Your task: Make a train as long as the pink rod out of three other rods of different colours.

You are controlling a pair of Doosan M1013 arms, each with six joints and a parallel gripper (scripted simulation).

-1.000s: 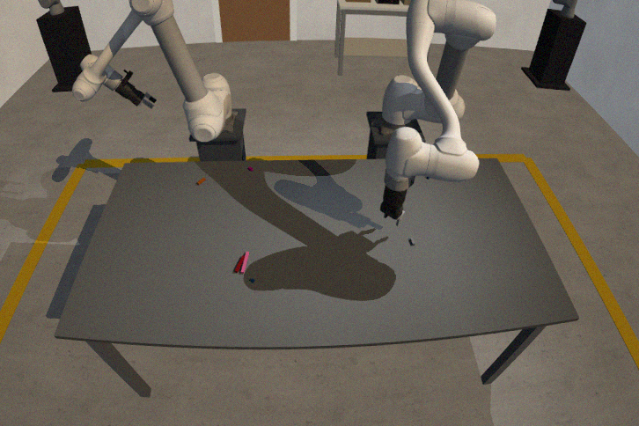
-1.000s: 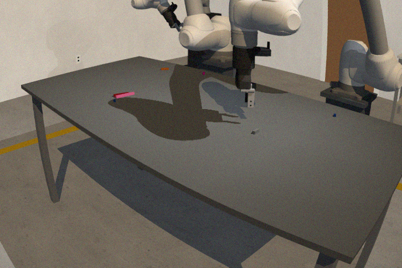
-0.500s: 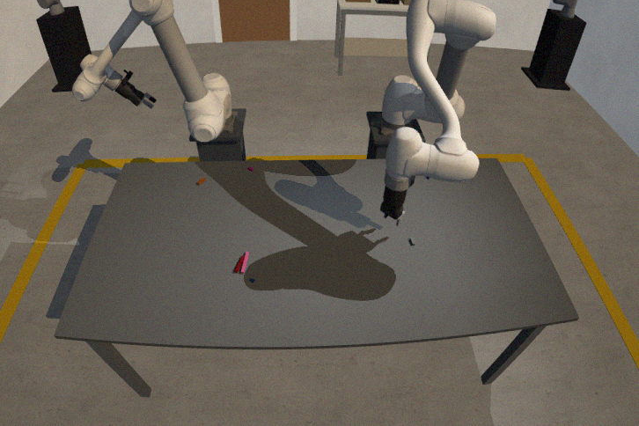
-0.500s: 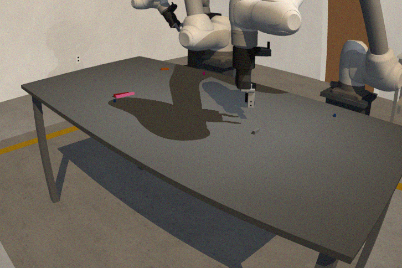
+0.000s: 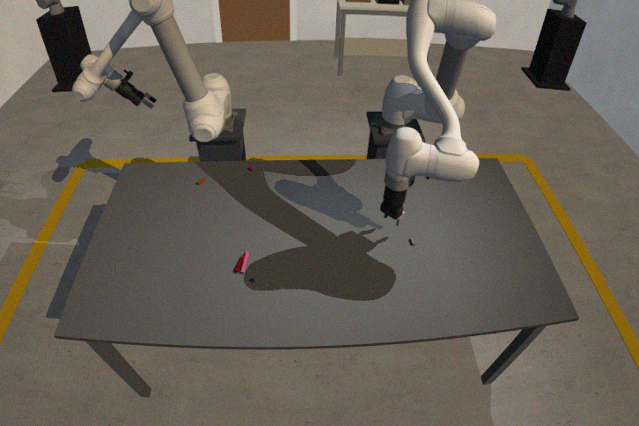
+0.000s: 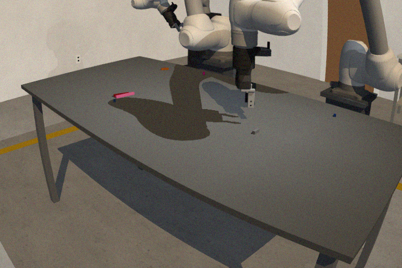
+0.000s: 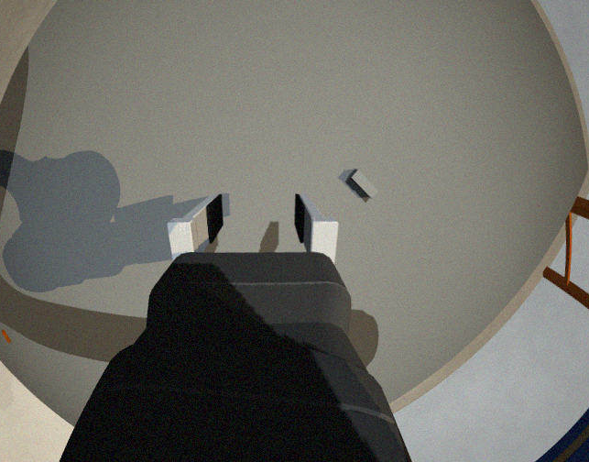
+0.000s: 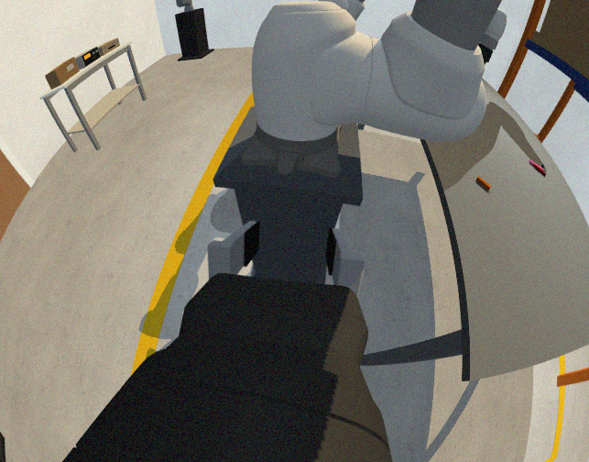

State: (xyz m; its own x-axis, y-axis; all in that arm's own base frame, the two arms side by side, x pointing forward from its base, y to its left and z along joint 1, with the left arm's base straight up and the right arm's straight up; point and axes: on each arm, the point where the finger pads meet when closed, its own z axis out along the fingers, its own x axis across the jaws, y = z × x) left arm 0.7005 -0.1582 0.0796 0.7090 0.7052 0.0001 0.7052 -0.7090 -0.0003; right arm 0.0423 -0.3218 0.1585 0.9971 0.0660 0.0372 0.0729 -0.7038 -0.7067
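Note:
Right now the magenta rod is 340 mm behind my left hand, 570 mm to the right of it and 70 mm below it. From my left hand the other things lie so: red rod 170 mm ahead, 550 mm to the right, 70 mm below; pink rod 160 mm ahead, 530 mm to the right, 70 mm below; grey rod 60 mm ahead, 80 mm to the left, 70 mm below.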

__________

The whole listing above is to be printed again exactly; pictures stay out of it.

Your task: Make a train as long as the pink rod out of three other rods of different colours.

You are controlling a pair of Doosan M1013 arms, each with six joints and a parallel gripper (scripted simulation).

-1.000s: 
-1.000s: 
-0.500s: 
-0.500s: 
+0.000s: 
+0.000s: 
+0.000s: 
+0.000s: 

State: (xyz m; its own x-axis, y-axis; all in that arm's own base frame, the two arms side by side, x pointing forward from its base, y to its left and z along joint 1, with the left arm's base straight up and the right arm's straight up; point and axes: on each arm, the point where the finger pads meet when closed, its own z axis out along the fingers, its own x axis across the jaws, y = z × x) left arm 0.7005 -0.1582 0.0796 0.7090 0.7052 0.0001 0.7052 -0.7090 -0.0003; right arm 0.0423 -0.3218 0.1585 0.9971 0.0660 0.0372 0.0729 -0.7038 -0.7067
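Note:
Right now the magenta rod is 340 mm behind my left hand, 570 mm to the right of it and 70 mm below it. From my left hand the other things lie so: red rod 170 mm ahead, 550 mm to the right, 70 mm below; pink rod 160 mm ahead, 530 mm to the right, 70 mm below; grey rod 60 mm ahead, 80 mm to the left, 70 mm below.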

The answer given here is complete.